(Problem to work on): Gather every line from the entries below that includes "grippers".
Start of Exercise data
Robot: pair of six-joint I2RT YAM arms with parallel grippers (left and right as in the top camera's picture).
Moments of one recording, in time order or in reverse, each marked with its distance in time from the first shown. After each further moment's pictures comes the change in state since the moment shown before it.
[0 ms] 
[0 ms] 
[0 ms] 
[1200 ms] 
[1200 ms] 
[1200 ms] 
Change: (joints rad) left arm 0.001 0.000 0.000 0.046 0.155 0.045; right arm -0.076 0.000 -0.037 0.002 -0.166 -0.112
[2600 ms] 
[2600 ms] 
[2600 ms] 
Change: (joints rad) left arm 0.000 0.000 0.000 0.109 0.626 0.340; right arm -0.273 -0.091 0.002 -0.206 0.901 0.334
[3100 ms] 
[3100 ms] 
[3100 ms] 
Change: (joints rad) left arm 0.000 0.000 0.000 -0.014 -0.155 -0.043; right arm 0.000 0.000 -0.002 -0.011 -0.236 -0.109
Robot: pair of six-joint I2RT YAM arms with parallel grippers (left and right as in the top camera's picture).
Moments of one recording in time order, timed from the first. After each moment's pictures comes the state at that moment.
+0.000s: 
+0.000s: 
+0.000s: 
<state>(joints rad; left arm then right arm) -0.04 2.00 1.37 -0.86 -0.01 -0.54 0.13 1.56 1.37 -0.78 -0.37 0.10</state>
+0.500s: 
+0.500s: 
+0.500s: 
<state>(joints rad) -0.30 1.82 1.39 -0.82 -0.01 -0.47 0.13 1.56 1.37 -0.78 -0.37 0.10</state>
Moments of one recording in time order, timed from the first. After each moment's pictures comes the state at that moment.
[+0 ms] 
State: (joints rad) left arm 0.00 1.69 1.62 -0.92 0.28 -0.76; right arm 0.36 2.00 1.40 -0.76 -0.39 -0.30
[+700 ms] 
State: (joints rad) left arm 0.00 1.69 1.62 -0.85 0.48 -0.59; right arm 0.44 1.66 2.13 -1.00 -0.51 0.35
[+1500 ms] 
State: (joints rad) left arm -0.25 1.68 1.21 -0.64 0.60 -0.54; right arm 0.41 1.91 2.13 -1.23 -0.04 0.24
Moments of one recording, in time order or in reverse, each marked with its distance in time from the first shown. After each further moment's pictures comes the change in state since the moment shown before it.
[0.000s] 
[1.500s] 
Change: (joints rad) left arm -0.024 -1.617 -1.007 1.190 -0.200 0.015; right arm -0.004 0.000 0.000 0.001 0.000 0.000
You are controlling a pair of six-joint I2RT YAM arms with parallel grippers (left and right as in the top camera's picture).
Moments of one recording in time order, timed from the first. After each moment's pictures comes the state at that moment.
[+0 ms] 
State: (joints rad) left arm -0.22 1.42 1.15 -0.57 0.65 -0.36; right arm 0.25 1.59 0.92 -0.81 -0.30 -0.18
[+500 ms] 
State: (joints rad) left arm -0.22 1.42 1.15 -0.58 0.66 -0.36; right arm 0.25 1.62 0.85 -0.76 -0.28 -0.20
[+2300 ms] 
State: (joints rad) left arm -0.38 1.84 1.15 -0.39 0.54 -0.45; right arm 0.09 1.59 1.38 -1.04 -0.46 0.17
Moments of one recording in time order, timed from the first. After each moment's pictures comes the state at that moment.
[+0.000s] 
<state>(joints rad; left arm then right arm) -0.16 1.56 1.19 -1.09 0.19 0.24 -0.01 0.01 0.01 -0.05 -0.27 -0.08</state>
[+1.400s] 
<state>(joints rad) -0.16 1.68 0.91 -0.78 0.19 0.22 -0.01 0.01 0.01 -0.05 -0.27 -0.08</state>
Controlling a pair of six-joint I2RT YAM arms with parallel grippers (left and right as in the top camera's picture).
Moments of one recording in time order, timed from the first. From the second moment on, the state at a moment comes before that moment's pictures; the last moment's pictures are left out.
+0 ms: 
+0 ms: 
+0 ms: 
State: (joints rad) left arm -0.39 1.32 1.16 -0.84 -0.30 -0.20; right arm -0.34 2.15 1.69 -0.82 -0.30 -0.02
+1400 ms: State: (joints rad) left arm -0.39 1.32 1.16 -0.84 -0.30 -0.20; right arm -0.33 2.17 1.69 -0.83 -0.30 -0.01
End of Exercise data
(Your response):
Robot: pair of six-joint I2RT YAM arms with parallel grippers (left and right as in the top camera's picture).
Robot: pair of six-joint I2RT YAM arms with parallel grippers (left and right as in the top camera's picture).
You are controlling a pair of six-joint I2RT YAM arms with parallel grippers (left and right as in the top camera's picture).
Controlling a pair of six-joint I2RT YAM arms with parallel grippers (left and right as in the top camera's picture).

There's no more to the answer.